• _Task requirements_:
Whenever a line of the data below holds the string "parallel", copy that line.

• _Record excerpts_:
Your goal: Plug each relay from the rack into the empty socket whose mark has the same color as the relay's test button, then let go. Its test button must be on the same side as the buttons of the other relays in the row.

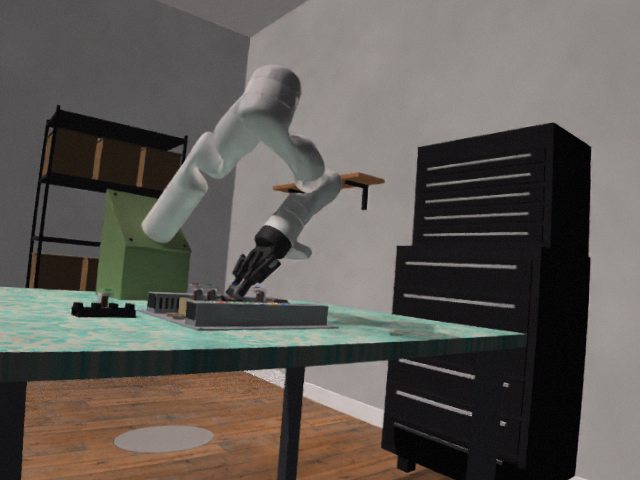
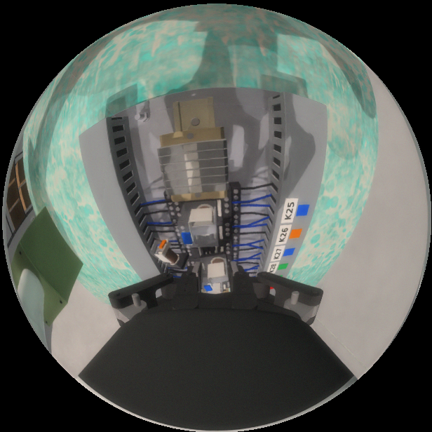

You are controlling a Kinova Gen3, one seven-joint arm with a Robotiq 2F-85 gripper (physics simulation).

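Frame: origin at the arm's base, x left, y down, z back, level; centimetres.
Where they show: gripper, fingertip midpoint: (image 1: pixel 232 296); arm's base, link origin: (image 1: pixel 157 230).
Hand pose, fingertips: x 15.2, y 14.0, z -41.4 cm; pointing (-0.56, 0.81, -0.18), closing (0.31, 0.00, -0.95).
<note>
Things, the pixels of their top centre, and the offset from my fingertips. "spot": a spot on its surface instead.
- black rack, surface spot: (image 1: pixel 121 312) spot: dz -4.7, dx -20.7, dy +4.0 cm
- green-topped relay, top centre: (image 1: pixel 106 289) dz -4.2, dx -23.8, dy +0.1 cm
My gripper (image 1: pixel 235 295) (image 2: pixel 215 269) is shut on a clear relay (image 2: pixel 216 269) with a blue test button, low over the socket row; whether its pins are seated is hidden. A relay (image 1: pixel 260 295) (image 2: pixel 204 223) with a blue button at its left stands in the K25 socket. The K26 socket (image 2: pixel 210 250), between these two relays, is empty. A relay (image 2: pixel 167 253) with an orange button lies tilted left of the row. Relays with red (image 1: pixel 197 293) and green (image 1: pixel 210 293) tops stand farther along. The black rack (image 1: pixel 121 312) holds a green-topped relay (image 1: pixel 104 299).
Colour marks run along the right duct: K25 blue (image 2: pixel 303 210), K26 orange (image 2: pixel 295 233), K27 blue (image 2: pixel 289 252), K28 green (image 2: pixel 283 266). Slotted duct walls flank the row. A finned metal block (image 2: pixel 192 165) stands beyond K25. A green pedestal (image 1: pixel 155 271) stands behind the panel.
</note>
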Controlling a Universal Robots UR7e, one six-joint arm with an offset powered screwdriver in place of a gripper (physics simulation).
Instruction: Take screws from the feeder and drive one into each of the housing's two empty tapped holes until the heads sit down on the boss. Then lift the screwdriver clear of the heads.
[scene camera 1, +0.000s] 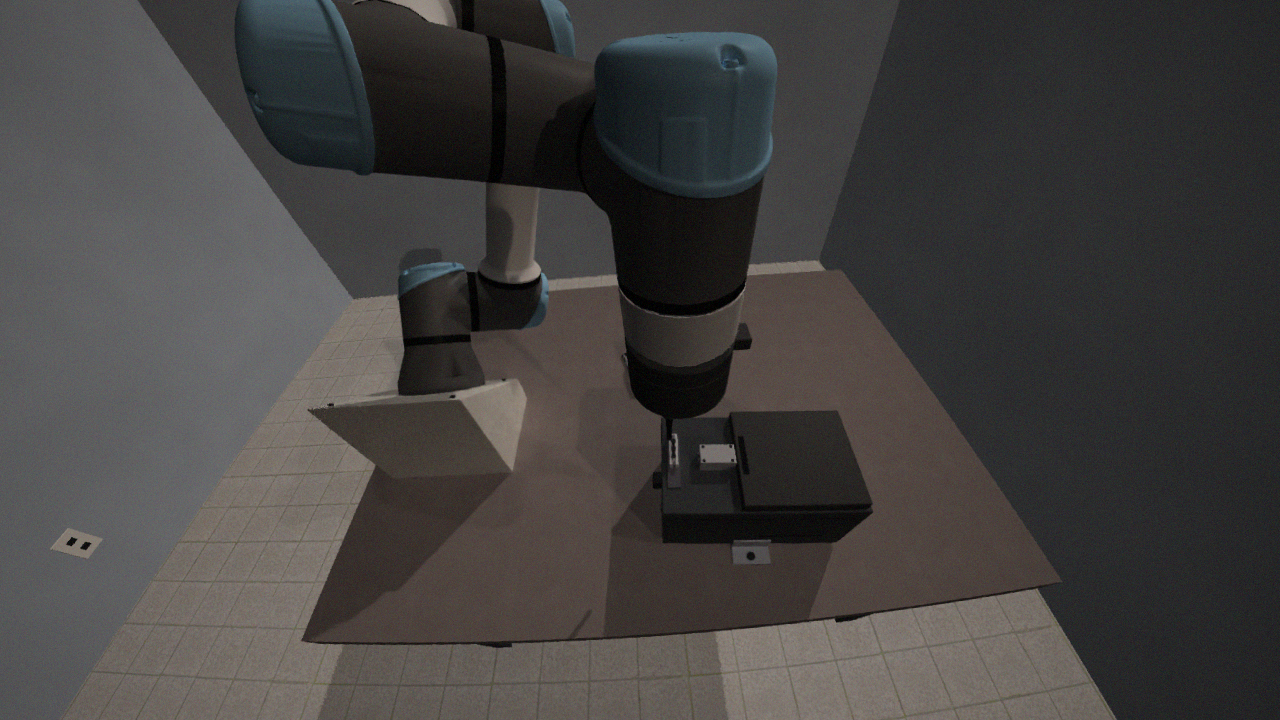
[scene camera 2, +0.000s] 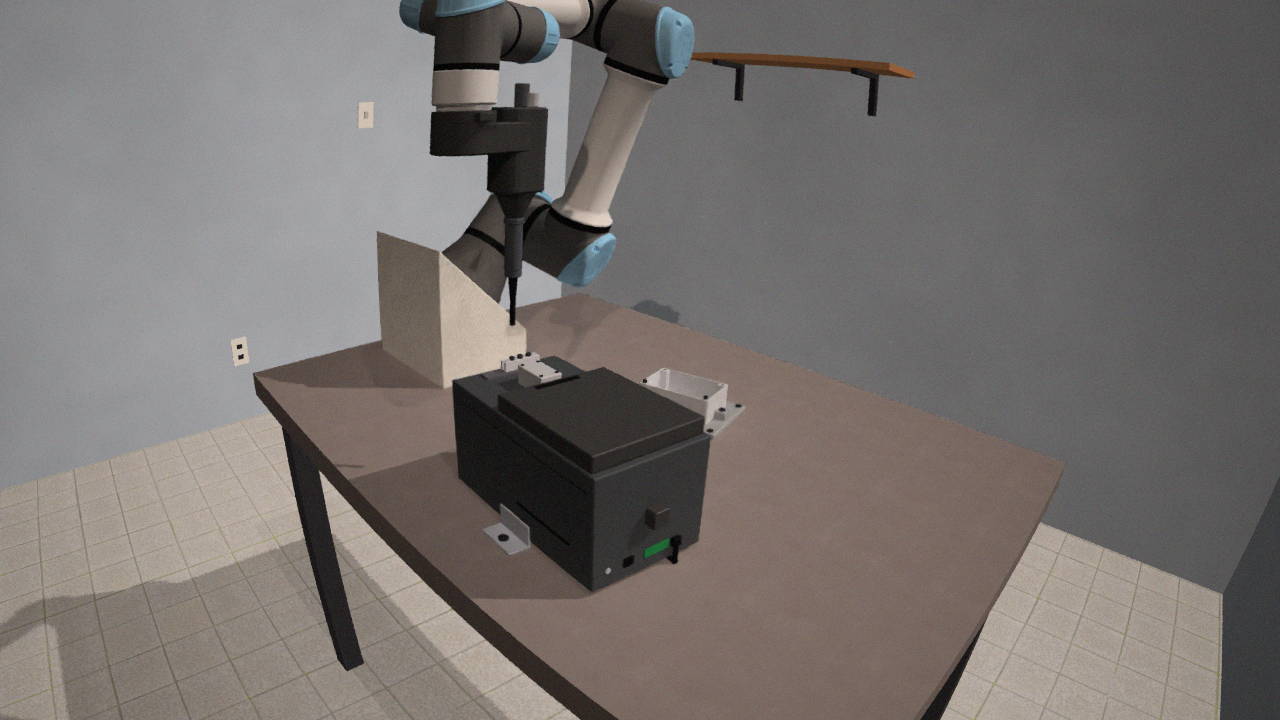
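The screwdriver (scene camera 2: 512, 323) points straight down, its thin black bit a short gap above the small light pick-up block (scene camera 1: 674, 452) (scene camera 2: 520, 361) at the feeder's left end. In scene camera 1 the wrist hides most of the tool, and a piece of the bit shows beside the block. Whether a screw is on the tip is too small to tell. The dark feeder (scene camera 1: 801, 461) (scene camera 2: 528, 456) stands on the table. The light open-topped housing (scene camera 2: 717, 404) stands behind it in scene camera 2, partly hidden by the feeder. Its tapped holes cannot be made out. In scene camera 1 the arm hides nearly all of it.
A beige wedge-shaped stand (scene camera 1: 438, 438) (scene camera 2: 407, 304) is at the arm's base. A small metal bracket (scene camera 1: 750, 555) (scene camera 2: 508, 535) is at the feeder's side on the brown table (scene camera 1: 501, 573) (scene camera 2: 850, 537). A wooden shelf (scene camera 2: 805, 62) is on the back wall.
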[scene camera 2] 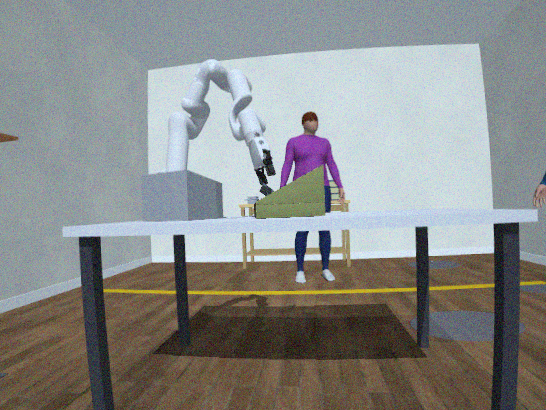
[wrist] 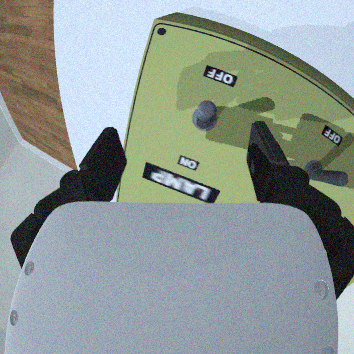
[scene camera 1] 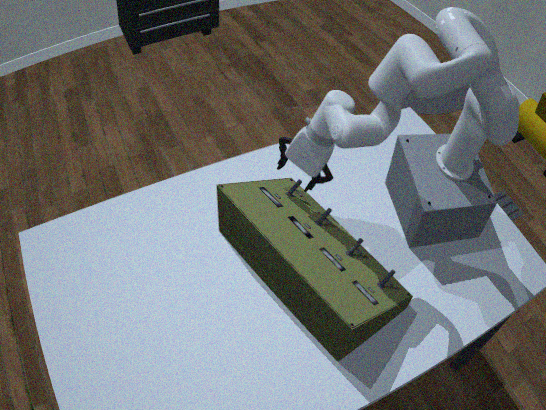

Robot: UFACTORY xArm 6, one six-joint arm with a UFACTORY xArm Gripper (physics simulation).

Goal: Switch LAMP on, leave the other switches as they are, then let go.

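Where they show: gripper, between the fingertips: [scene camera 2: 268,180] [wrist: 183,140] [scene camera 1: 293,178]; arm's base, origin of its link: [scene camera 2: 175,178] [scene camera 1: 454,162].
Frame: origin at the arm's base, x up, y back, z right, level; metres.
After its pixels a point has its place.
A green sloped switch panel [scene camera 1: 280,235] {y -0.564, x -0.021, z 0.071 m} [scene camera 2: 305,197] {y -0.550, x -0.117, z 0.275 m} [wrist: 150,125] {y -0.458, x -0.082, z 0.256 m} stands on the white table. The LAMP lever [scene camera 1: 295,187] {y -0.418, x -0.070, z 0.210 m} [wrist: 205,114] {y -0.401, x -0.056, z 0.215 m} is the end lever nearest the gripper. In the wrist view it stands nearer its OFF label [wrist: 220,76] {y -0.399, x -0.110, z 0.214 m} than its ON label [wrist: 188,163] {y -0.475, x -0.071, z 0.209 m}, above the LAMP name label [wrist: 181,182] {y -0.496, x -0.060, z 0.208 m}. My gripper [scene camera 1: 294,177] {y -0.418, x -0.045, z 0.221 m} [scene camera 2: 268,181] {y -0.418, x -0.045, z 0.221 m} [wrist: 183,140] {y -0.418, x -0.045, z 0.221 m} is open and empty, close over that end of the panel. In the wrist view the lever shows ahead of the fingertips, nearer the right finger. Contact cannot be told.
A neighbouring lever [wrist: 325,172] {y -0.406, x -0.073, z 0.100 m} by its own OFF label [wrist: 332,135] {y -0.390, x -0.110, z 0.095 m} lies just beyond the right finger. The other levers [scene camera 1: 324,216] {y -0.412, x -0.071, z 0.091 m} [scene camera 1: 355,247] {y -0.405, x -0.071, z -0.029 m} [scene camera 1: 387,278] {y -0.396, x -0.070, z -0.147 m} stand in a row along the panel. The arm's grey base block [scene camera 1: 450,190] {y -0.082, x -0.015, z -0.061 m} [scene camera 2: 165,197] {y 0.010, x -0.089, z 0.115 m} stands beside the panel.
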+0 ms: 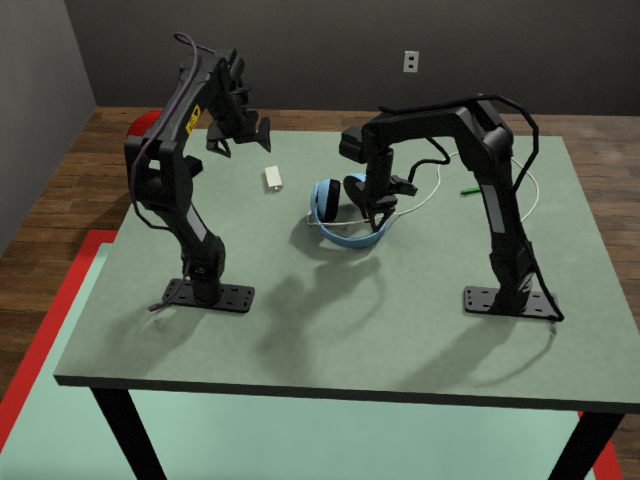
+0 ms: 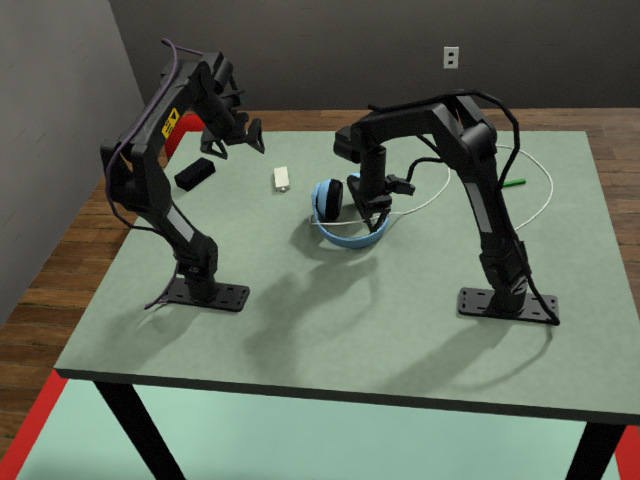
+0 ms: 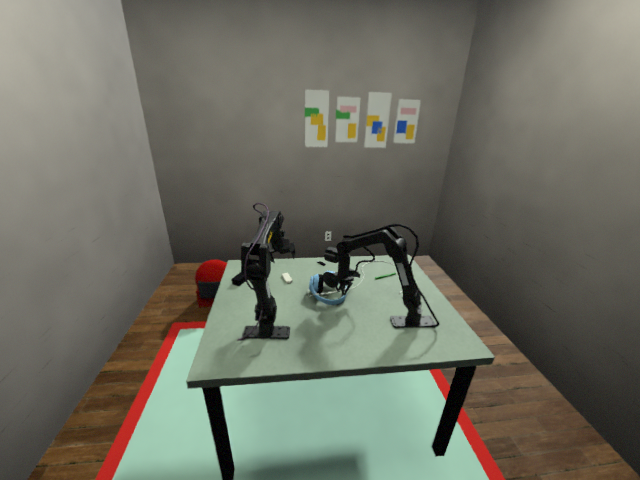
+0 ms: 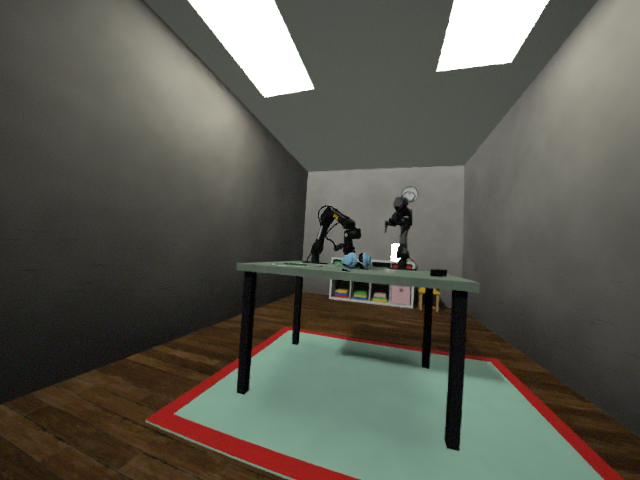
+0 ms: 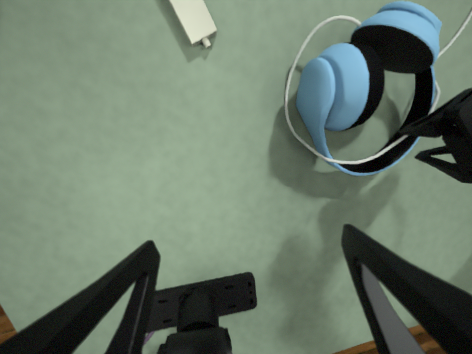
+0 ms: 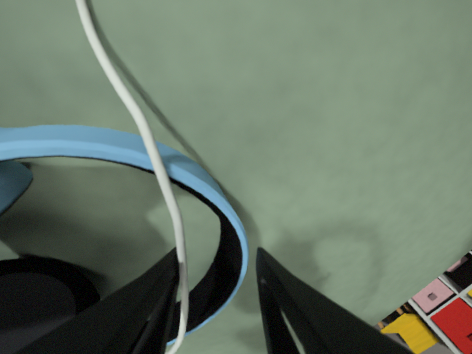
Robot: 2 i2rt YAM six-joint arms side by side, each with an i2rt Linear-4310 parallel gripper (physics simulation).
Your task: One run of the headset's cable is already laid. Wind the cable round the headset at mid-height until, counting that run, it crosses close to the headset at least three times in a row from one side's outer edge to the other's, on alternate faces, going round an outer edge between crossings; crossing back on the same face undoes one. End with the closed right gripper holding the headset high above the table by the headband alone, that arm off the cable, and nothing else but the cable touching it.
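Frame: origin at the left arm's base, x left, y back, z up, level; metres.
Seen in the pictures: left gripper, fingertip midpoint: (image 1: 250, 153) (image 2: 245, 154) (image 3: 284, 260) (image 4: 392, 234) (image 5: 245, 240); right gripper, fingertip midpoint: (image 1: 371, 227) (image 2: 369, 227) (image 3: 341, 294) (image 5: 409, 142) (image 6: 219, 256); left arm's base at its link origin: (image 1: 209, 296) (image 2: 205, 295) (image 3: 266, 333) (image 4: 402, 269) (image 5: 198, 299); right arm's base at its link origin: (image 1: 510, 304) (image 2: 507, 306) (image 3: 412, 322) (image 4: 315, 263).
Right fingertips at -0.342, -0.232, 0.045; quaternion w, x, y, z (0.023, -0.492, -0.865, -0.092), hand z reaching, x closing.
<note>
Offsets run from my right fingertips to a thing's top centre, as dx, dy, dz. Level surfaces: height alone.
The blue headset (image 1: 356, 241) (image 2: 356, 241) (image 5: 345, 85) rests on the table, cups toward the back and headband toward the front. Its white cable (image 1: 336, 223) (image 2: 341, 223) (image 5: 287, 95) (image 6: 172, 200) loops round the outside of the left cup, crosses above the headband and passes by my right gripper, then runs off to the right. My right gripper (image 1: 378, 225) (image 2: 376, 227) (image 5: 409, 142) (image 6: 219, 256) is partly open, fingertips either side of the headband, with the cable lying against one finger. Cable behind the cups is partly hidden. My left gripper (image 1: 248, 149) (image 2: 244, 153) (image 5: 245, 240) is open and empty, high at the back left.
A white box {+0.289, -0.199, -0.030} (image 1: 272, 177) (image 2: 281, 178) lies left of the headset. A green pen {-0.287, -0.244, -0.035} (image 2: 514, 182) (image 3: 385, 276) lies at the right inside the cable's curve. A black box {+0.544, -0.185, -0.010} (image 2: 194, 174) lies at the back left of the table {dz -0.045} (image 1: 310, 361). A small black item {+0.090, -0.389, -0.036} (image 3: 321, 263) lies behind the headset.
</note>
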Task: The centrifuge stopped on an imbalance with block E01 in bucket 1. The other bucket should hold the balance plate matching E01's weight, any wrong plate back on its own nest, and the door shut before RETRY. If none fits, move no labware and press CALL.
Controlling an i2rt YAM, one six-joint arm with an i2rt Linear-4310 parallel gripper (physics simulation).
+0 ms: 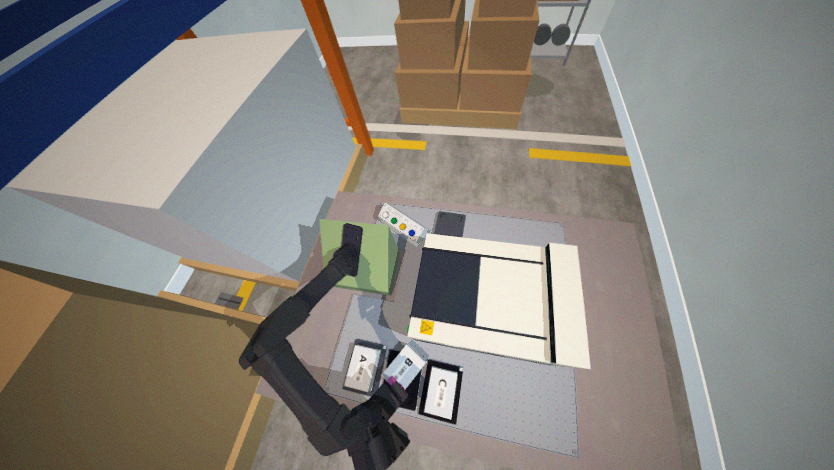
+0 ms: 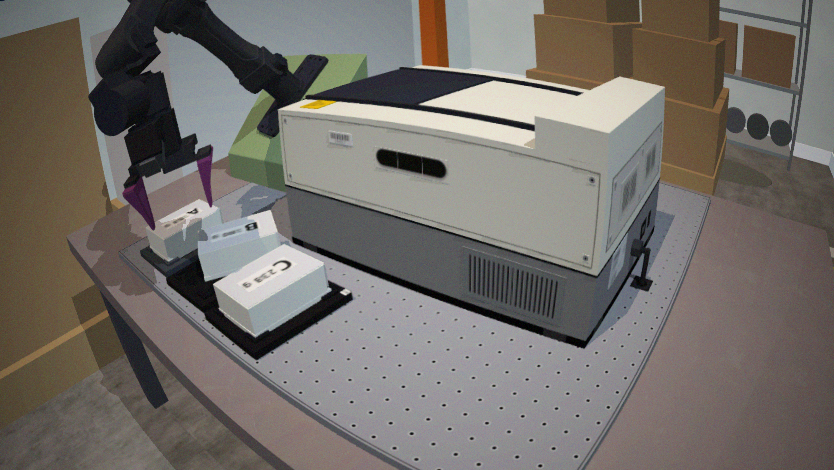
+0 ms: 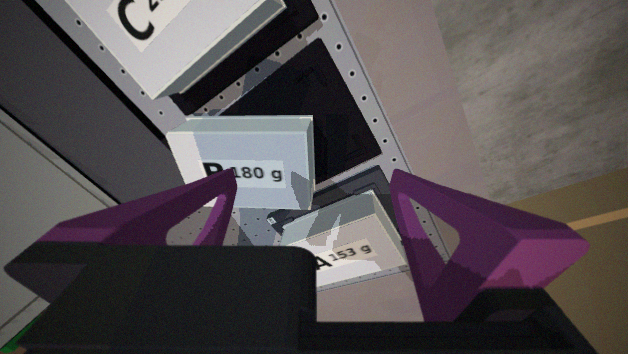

• _Worked solution_:
Robot: 2 i2rt YAM six-joint arms side by side, each with an i2rt Linear-4310 parallel gripper (physics simulation).
Controlling an i2rt YAM, one six-joint arm with an i2rt Linear-4310 parallel gripper (physics simulation).

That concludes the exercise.